Theoretical results of optical forces for α = −45° (the IPM vortex condition). (A) Radial and azimuthal forces, F_ρ and F_ϕ, versus the radial displacement of the gold sphere. The truncation index in these calculations is N = 7, which is large enough to ensure the convergence of the Mie series. Hollow dots mark the values at radial equilibrium positions I and II, where the radial force vanishes with a negative derivative. (B) Comparison of the dipolar component of F_ϕ with incident IPM. (C) Azimuthal force for different N showing that low-order contributions are small at the equilibrium positions. (D) Calculated electric $F_{\mathrm{IPM}}^{\mathrm{e}\left(N\right)}$, magnetic $F_{\mathrm{IPM}}^{\mathrm{m}\left(N\right)}$, and hybrid $F_{\mathrm{IPM}}^{\mathrm{x}\left(N\right)}$ components of the IPM force at the trapping positions I and II, for different N. All components are in the azimuthal direction.
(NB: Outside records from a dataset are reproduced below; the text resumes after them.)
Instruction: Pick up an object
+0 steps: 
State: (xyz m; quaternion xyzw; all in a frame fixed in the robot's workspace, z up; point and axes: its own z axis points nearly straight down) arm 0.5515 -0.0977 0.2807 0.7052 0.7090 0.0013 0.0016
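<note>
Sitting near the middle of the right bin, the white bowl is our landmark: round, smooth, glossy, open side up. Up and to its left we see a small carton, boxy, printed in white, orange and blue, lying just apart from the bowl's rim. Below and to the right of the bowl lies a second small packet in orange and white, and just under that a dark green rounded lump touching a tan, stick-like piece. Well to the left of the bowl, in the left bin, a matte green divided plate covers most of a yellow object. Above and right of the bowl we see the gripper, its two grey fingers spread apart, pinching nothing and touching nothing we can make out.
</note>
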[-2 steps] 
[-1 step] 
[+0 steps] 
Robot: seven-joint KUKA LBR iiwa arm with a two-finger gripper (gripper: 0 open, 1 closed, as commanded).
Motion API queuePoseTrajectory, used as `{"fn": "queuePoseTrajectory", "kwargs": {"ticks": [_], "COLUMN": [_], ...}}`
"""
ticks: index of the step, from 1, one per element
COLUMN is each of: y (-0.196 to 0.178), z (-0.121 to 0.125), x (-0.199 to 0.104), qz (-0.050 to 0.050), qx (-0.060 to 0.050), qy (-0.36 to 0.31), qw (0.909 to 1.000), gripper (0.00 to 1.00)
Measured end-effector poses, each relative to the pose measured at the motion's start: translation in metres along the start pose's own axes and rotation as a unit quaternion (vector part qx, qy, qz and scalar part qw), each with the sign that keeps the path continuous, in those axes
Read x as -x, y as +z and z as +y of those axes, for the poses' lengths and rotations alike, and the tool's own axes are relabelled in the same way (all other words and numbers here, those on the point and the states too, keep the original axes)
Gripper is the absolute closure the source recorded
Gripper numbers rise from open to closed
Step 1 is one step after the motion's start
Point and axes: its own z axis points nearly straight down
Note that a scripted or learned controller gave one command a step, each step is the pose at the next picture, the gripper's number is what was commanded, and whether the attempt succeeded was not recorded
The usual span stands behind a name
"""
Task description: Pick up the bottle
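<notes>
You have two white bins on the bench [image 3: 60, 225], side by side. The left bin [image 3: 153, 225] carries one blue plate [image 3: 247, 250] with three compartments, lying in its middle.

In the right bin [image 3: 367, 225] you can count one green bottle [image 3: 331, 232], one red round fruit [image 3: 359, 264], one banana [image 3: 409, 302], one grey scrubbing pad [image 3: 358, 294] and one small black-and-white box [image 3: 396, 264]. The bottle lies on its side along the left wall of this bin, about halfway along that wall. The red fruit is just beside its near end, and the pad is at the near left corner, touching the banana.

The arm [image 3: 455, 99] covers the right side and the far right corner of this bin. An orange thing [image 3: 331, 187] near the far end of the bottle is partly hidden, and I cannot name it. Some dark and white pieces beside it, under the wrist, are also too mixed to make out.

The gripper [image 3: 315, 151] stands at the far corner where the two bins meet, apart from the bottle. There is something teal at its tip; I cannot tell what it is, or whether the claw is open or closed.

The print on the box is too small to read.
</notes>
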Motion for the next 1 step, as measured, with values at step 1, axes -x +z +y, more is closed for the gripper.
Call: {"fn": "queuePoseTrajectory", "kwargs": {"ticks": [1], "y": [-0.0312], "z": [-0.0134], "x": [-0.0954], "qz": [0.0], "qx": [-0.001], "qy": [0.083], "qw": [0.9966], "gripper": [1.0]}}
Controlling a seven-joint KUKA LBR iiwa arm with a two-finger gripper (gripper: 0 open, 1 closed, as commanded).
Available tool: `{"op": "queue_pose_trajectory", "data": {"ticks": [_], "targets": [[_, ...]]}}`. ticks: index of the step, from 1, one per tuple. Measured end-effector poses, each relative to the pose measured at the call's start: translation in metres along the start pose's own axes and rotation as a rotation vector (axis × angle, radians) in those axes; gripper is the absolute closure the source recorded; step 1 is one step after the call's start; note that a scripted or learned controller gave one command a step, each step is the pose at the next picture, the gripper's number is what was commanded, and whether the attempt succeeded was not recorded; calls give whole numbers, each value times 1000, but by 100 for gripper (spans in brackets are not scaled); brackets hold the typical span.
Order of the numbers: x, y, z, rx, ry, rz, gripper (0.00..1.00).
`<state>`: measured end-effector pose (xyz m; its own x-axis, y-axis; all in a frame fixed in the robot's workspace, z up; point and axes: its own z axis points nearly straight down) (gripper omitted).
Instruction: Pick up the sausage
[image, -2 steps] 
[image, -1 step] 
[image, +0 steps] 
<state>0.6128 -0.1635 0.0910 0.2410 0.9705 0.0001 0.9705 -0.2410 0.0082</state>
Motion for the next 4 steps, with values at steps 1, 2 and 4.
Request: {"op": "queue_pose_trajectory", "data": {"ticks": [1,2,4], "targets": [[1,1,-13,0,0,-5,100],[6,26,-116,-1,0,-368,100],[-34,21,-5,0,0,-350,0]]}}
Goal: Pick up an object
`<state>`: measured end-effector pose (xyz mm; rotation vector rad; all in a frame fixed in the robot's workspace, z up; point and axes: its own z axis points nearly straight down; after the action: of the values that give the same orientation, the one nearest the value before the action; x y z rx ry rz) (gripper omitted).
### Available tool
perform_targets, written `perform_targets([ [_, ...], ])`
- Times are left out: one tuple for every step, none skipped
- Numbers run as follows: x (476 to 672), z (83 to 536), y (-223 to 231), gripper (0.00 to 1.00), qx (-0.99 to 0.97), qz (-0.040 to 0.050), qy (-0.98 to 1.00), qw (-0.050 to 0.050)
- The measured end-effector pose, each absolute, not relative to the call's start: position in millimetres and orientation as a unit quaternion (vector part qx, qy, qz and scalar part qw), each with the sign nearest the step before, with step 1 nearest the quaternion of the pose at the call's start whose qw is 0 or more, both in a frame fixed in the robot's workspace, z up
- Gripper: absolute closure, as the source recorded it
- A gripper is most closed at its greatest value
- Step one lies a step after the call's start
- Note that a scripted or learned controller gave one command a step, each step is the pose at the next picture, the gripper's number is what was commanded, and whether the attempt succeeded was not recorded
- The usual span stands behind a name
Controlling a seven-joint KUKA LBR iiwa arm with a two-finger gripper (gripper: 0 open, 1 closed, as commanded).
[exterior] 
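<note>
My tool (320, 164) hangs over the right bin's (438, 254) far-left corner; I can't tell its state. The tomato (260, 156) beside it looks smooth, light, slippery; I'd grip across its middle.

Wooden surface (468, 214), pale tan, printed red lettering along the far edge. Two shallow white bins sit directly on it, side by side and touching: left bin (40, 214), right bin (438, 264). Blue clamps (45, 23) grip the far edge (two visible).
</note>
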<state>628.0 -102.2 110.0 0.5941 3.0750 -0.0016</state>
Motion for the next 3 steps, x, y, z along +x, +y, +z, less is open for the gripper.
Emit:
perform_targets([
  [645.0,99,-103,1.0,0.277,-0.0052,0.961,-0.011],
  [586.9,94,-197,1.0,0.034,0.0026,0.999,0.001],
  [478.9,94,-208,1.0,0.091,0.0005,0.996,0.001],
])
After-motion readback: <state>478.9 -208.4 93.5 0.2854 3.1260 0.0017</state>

In each channel, the difference between the components with adjacent N indicates the contribution from specific multipolar interaction: $F_{\mathrm{IPM}}^{\mathrm{e}\left(N\right)}-F_{\mathrm{IPM}}^{\mathrm{e}(N-1)}$ (or $F_{\mathrm{IPM}}^{\mathrm{m}\left(N\right)}-F_{\mathrm{IPM}}^{\mathrm{m}(N-1)}$) represents the electric (or magnetic) IPM force, due to the interplay of the electric (or magnetic) 2^N-pole with 2^N−1-pole; $F_{\mathrm{IPM}}^{\mathrm{x}\left(N\right)}-F_{\mathrm{IPM}}^{\mathrm{x}(N-1)}$ gives the hybrid IPM force caused by the interference between electric and magnetic 2^N-poles.